_PROBLEM STATEMENT_. Send back every line of the data exactly.

_SUPPLIED INFORMATION_.
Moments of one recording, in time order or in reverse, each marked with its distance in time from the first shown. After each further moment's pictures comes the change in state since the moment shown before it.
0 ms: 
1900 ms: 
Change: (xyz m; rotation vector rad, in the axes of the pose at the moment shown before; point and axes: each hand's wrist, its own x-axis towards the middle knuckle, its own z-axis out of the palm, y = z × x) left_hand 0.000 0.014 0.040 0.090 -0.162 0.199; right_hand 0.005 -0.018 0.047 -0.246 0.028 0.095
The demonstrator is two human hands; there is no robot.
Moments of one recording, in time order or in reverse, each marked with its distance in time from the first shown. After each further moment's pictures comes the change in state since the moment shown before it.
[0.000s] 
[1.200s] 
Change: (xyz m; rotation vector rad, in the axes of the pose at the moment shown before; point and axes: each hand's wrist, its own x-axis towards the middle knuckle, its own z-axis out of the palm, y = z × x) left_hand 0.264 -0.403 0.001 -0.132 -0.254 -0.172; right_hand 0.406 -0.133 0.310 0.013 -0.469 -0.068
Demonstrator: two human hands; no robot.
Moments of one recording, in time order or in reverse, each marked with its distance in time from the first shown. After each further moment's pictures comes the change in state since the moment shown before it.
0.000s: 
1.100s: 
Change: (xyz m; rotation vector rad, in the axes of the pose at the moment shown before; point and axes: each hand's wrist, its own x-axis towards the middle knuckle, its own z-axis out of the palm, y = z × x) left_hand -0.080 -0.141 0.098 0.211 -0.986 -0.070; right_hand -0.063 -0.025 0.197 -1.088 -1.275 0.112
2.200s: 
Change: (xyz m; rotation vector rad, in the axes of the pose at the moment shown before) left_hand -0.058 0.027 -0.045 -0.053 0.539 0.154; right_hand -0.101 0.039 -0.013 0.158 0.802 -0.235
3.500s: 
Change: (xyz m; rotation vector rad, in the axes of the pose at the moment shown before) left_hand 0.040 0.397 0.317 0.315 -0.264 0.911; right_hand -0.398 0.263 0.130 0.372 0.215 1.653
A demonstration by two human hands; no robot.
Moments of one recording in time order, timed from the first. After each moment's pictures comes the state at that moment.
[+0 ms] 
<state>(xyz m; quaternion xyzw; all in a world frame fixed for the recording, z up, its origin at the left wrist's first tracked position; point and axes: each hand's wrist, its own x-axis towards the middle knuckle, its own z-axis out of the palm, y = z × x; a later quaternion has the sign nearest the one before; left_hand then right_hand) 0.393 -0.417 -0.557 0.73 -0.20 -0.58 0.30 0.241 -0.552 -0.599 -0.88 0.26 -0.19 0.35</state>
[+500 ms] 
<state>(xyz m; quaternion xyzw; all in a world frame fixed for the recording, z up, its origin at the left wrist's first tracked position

_EXERCISE ANSWER_.
Moments of one recording, in time order or in reverse, each marked with its distance in time from the first shown. After each further moment's pictures comes the change in state since the moment shown before it.
0 ms: 
1900 ms: 
Change: (xyz m; rotation vector rad, in the axes of the pose at the moment shown before; point and axes: each hand's wrist, its own x-axis towards the middle knuckle, its own z-axis out of the palm, y = z × x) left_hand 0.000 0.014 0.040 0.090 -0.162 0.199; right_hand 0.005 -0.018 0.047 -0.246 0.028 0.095
The demonstrator is two human hands; there is no robot.
Moments of one recording, in time order or in reverse, each marked with its distance in time from the first shown. After each further moment's pictures comes the change in state since the moment shown before it.
[0.000s] 
[1.200s] 
Change: (xyz m; rotation vector rad, in the axes of the pose at the moment shown before; point and axes: each hand's wrist, its own x-axis towards the middle knuckle, its own z-axis out of the palm, y = z × x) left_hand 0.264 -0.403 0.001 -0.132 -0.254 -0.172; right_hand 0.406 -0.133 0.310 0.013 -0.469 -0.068
Demonstrator: two human hands; no robot.
Moments of one recording, in time order or in reverse, each marked with its distance in time from the first shown. After each further moment's pictures comes the change in state since the moment shown before it.
0.000s: 
1.100s: 
Change: (xyz m; rotation vector rad, in the axes of the pose at the moment shown before; point and axes: each hand's wrist, its own x-axis towards the middle knuckle, its own z-axis out of the palm, y = z × x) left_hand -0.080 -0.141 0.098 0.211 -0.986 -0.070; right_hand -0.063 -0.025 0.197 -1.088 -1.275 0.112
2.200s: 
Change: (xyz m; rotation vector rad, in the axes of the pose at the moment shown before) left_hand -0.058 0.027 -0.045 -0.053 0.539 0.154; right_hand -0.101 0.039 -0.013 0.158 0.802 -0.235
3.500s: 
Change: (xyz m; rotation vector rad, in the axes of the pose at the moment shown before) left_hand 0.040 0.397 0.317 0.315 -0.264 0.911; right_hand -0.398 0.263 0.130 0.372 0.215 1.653
A demonstration by two human hands; no robot.
Moments of one recording in time order, timed from the first. After each moment's pictures comes the state at that moment.
[+0 ms] 
<state>(xyz m; quaternion xyzw; all in a world frame fixed for the recording, z up, its origin at the left wrist's first tracked position; point and axes: each hand's wrist, its own x-axis towards the middle knuckle, its own z-axis out of the palm, y = z × x; a later quaternion has the sign nearest the one before; left_hand then right_hand) 0.393 -0.417 -0.557 0.73 -0.20 -0.58 0.30 0.241 -0.552 -0.599 -0.88 0.26 -0.19 0.35</state>
[+500 ms] 
<state>(xyz m; quaternion xyzw; all in a world frame fixed for the recording, z up, its origin at the left wrist's first tracked position

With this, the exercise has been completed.